Compliance » Times Exposé: State AGs In Bed With Energy Industry

Times Exposé: State AGs In Bed With Energy Industry

December 9, 2014

steel pipes in crude oil factory

Major energy companies are financing state attorney general campaigns, teaming up with states AGs to mount lawsuits targeting federal regulations and influencing – and in some cases writing – state laws that would make it easier for the state to resist or thwart federal regulation, according to an investigative report in the New York Times. “Attorneys general in at least a dozen states are working with energy companies and other corporate interests, which in turn are providing them with record amounts of money for their political campaigns, including at least $16 million this year,” the article says. Parties on both sides of the alliance defend the relationship.

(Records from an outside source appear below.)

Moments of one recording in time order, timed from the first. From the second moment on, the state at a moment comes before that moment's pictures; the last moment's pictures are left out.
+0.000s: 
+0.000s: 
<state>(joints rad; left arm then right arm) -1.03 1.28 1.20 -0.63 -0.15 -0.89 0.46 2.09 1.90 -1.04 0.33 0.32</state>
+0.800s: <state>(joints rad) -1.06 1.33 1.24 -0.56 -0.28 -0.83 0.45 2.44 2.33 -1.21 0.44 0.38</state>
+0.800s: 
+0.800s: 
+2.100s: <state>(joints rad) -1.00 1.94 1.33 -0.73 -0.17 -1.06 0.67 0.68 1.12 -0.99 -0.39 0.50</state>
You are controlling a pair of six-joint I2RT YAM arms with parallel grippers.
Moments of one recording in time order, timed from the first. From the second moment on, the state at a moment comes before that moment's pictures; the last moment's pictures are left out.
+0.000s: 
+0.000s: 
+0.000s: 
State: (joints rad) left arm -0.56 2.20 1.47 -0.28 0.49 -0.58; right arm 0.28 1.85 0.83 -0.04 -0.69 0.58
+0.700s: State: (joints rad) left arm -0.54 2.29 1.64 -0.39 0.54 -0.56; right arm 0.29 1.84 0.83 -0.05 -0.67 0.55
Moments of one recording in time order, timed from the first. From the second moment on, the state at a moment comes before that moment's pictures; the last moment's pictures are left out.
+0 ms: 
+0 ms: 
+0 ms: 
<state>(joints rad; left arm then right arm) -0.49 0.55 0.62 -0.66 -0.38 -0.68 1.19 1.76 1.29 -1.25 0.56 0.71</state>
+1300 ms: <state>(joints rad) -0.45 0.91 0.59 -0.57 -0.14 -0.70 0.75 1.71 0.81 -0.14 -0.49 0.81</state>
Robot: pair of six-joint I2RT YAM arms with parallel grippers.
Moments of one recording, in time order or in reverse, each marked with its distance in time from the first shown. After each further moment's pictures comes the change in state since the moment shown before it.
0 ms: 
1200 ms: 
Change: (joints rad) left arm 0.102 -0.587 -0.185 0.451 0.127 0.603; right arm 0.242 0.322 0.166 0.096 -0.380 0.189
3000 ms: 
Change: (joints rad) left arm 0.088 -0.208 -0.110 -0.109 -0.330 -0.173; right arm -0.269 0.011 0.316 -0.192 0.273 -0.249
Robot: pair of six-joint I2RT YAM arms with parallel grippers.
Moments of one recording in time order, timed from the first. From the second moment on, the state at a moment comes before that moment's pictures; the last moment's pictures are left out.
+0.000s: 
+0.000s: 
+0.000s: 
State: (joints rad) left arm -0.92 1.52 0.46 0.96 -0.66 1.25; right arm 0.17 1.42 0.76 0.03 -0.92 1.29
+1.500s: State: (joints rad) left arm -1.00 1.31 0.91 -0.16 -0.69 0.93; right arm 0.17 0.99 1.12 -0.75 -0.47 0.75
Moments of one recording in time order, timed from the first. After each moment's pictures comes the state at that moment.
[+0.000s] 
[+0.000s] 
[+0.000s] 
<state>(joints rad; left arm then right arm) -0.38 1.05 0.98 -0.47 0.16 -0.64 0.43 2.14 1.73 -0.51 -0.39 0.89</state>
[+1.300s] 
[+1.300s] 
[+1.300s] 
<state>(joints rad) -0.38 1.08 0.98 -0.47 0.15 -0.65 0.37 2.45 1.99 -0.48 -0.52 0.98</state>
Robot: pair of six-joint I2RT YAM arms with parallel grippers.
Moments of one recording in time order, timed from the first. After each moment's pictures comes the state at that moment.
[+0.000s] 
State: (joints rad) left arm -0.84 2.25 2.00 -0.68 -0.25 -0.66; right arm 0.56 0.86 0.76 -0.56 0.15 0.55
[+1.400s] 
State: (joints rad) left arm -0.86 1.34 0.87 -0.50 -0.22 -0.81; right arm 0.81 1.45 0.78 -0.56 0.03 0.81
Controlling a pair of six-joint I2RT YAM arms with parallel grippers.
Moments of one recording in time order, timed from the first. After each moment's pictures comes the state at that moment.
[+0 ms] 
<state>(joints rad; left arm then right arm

When the federal government “oversteps its legal authority and takes actions that hurt our businesses and residents,” says Pam Bondi, attorney general of Florida, “it’s entirely appropriate for us to partner with the adversely affected private entities in fighting back.” The full court press by the energy industry comes in the face of mounting speculation that its economic health is threatened by climate change and the adaptations that will be seen as necessary to mitigate it. The possibility was highlighted in a Washington Post article about how reserves now booked as a major component of company value could become “stranded assets.” The Post quotes the old industry nemesis and whipping boy, former vice president Al Gore, who likens today’s fossil fuels to the subprime mortgages that triggered the global credit crisis. Their value, he says, is based on an assumption “every bit as absurd,” the assumption that all known oil, gas and coal reserves will be consumed.